US health insurance giant Anthem confirmed last week that data on as many as 80 million customers at was stolen by hackers. The stolen information includes names, birth dates, social security numbers, street addresses, email addresses and employment information, the company said. It is very likely that this attack has been going on for months and there is strong evidence suggesting links to ongoing Chinese hacking campaigns.
The sophisticated attackers gained unauthorized access to one of Anthem’s IT systems (presumably using a stolen employee password) and have obtained personal information relating to consumers and Anthem employees who are currently covered, or who have received coverage in the past by the company.
This seems like a disturbing change in the familiar ways of Chinese cyber espionage. We’ve come to expect Chinese spies to infiltrate defense industry, auto maker and government networks to steal precious IP or for real political and military espionage purposes.
But a Health Insurer seems like an unusual target for these state of the art hackers. Why would a military unit or state-backed hacker bother with such an unexciting target? Surely they are not after the money (although it is known that medical and personal records yield a far greater profit on the underground markets than credit card data, making them very lucrative target for financial hackers).
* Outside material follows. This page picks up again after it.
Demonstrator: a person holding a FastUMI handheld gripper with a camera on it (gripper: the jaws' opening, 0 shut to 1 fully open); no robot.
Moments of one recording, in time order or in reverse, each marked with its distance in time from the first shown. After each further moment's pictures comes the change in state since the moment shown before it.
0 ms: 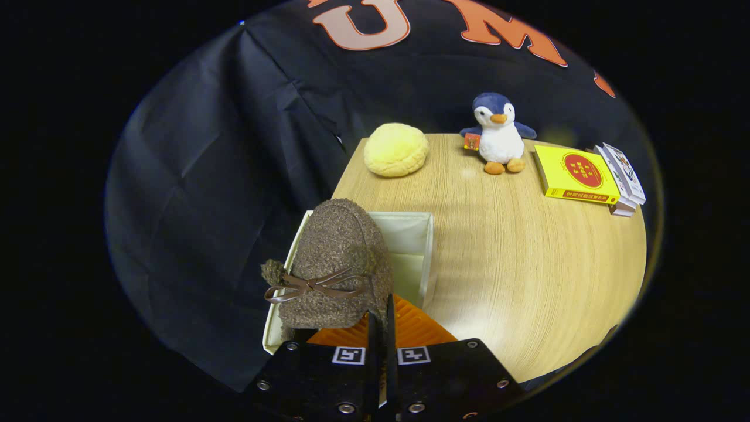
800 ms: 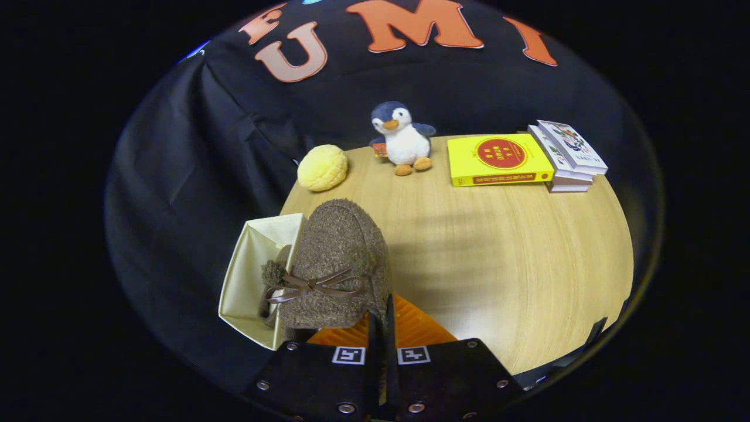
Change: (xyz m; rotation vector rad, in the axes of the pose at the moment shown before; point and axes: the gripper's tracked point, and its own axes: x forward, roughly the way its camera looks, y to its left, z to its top) arm -0.083 -0.155 -0.012 0.085 -0.089 -0.031
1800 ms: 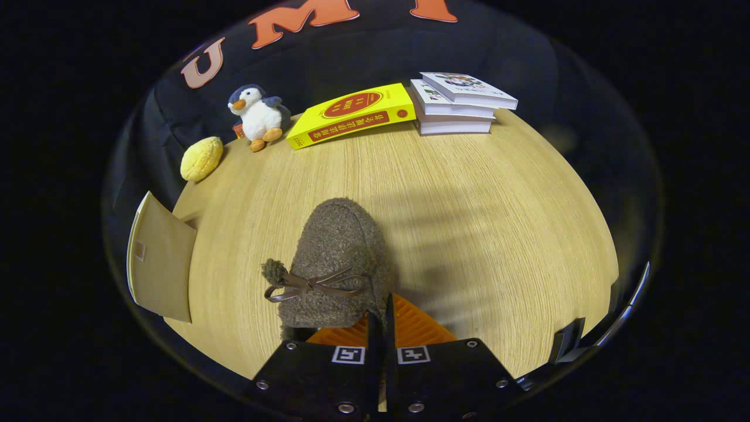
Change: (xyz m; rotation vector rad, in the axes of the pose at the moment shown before) arm 0.035 -0.286 -0.096 0.119 0.006 -0.269
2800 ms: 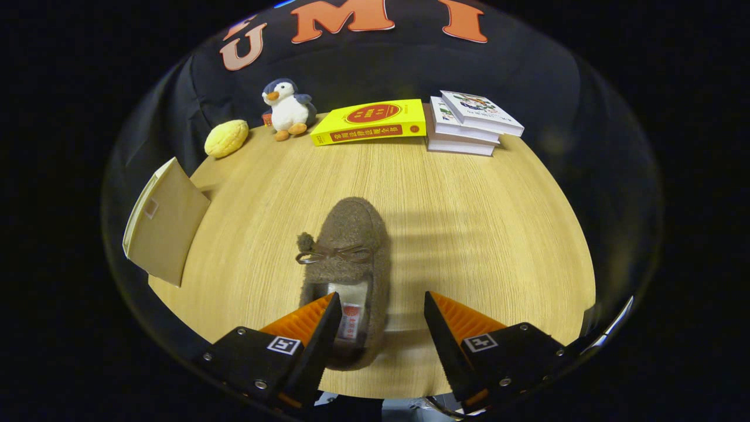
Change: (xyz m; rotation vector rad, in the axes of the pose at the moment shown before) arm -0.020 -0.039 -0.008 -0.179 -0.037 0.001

There are several speculation for this.
One notion is that this simply an exercise of sorts to train novice cyber troops, and as such a rather “soft” target was selected. Another, more intriguing is that they were looking for something or someone in particular- among those millions of customers must lay some high ranking officials (or their family members) and this information can be used for elaborate social engineering attacks which will eventually lead to the entrapment of a senior executive, providing access to very sensitive information. Another theory is that China simply hacks anything and everything American, and since they’ve pretty much breach and drained all the major industries (defense, aerospace, automotor, academia etc.) they are now moving to secondary targets, which provides them access not only to secret government information and lucrative technology, but also to the homes and bank accounts of average Joes.
Whatever the rationale for this breach, it is frightening to think that corporates, who until now only dealt with cybercrime, must now somehow mitigate this new threat actor with seemingly endless resources and motivation.
But when the actual breach is analyzed, it shows a rather simple (yet proven) attack method, and to a certain degree, the end result might be blamed on the victim’s lack of preparedness and not on the superb skill set and tools of the attackers. From what is known it appears that this breach, like so many before it, occurred using the stolen credentials of an employee -most likely with privilege access rights, like an administrator (some information indicates that credentials of 5 employees were utilized). Once they gained access to the network, the attackers took their time (some say the attacked started at December 2014, others say it started back in April) to locate the customer records which weren’t encrypted. They then managed to siphon at least some of these records outside the organization until the breach was detected. Utilizing privilege access rights allows the attacker to bypass most security controls and succeed in their mission. While the full extent of the damage is not yet clear (Anthem stock took a hit the day after the breach, but has recovered since, and the cost of cleaning up are not yet known) it is certain that the company’s reputation and credibility will suffer. It is also likely that the company’s management will pay the price for this breach- as was the case with Target and Sony breaches.
There are very few new things we can learn from this hack, and this is encouraging, since we know how to prevent such hacks from occurring. It is not easy and requires attention and perseverance, but the methodology is simple: identify the core assets of your organization (in this case- customer data), identify the attackers which are likely to threaten these assets (now we know that nation-state are also to be taken into account), identity their methods of operations and tools (in this case probably Spearphishing, use of privileged users and database manipulation ) correlate the two and see if your security controls are robust enough to thwart these threats. Simulate “what if” scenarios for different mitigation tactics to discover the optimal resource allocation which effectively reduces the risk – for example, investing in a better firewall would have done little to mitigate such attack, where’s better authentication, privileged used management and data leakage prevention (DLP) might have helped considerably). Make sure you take into account the non-technical security controls such as awareness training, HR recruiting and personnel background checks (we can never overrule the possibility of an insider). Conduct this assessment right and often (threat landscape changes constantly) and your organization stand a chance against these attacks. Every organization can be breached if enough time and resource are allocated by the attackers. The job as of the CISO and the IT security team is to lower that risk to an acceptable level by effectively utilizing their resources. With ample security controls in place, most attackers will simply look elsewhere.